I have a 5G csv file of data which I would like to use to train an autoencoder in Keras. As per suggestions in the Keras github issues, I used a generator to read from this file-
def my_generator():
# Create empty arrays to contain batch of features and labels#
while True:
un_training_data = pd.read_csv('swissprot_bacteria_seqs.fa_trigrams', names = sorted(all_tri_grams),
chunksize=128)
for index_in_chunk, chunk in enumerate(un_training_data):
# taking the values from panda into numpy array
batch_features = chunk.values.astype(float)
#print
#print np.mean(batch_features)
yield batch_features, batch_features
autoencoder_4000_bn.fit_generator(my_generator(), samples_per_epoch = 332926, nb_epoch=10,
callbacks = [checkpoint])
But this is much slower than if I call the Keras fit function over a numpy array. I think the pandas read function is the bottleneck here. Obviously, I cannot take a 5G file into a numpy array. So, can anyone please suggest how can I speed up this process?
Hi @nafizh, I’m also trying to read pandas files batch wise. I have similar code as yours.No matter how many times I run next(my_generator()) , it always returns the first 128 rows.How to know for sure that keras is going through all data
How are you able to execute Keras.fit() when using dask dataframes?
I get this error when trying to fit: ValueError: ('Arrays chunk sizes are unknown: %s', (nan, 28))
The code I’m running is this:
import numpy as np
from keras.models import Sequential
from keras.layers import Dense
import dask.dataframe as dd
df = dd.read_csv('HIGGS.csv', header=None)
x = df.drop([0], axis=1)
y = df.drop([1,2,3,4,5,6,7,8,9,10,11,12,13,14,15,16,17,18,19,20,21,22,23,24,25,26,27,28], axis=1)
model = Sequential()
model.add(Dense(1, input_dim=28, activation='sigmoid'))

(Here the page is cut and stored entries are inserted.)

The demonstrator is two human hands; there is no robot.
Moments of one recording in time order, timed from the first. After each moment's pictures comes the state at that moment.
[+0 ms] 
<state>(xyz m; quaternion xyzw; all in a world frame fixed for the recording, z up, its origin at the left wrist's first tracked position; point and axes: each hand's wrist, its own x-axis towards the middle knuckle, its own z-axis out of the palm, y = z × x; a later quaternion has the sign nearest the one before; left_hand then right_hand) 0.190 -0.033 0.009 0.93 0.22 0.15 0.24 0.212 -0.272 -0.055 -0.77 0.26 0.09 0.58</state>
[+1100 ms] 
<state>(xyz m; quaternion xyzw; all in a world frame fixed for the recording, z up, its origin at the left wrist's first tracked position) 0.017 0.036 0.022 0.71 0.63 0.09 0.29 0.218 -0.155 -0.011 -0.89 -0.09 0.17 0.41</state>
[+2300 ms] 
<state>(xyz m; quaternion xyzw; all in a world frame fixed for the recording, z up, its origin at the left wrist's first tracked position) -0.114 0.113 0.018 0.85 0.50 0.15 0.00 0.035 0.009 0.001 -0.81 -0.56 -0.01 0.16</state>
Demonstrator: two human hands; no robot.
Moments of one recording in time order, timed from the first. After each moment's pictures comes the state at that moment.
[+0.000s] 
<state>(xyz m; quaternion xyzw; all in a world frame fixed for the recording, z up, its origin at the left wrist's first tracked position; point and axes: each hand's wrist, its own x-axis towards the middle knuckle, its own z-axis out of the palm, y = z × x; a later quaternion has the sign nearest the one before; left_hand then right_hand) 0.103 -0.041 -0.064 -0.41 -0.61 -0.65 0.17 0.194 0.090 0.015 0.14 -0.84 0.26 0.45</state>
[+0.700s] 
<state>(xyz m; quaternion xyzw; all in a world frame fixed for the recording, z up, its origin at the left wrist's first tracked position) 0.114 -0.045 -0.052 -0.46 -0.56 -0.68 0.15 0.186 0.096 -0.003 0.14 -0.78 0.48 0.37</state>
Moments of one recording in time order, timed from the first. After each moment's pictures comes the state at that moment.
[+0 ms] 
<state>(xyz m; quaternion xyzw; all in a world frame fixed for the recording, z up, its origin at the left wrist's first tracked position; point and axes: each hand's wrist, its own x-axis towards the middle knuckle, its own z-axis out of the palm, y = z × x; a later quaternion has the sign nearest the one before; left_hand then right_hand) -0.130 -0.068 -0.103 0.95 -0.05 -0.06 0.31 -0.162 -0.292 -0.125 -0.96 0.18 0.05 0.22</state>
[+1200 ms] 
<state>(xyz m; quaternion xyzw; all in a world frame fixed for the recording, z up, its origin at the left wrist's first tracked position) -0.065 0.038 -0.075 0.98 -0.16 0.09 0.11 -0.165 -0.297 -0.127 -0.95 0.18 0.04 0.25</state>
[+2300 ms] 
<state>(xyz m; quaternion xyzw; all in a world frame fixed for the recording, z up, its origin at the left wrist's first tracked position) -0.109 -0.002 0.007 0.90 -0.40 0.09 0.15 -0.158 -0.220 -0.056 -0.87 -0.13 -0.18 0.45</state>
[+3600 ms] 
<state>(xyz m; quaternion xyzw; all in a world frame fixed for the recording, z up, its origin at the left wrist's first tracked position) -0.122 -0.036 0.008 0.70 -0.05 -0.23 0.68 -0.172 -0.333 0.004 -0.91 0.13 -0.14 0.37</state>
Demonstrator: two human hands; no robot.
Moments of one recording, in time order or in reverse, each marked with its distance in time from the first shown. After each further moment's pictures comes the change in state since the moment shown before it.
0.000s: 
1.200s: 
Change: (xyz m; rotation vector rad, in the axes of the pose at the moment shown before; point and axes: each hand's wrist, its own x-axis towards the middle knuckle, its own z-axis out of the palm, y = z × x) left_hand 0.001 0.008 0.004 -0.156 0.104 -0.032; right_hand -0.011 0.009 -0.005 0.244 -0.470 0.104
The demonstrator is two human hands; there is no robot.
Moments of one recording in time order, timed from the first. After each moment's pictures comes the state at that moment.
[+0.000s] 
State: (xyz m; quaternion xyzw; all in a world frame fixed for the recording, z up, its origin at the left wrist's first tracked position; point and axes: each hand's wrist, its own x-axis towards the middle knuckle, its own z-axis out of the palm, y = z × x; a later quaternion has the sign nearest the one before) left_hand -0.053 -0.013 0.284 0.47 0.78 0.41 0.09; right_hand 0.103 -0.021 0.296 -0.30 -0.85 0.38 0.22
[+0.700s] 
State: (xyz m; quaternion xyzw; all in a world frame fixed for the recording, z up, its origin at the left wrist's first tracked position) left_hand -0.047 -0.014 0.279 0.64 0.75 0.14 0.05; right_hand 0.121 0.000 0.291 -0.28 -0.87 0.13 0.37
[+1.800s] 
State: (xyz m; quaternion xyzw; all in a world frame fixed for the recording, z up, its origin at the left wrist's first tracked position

model.compile(loss='binary_crossentropy', optimizer='sgd',)
model.fit(x,y)
You would need to find a workaround for this issue (unknown chunk sizes):
From Dask.dataframe
You can create dask arrays from dask dataframes using the .values attribute or the .to_records() method.
x = df.values
x = df.to_records()
However these arrays do not have known chunk sizes (dask.dataframe does not track the number of rows in each partition) and so some operations like slicing will not operate correctly.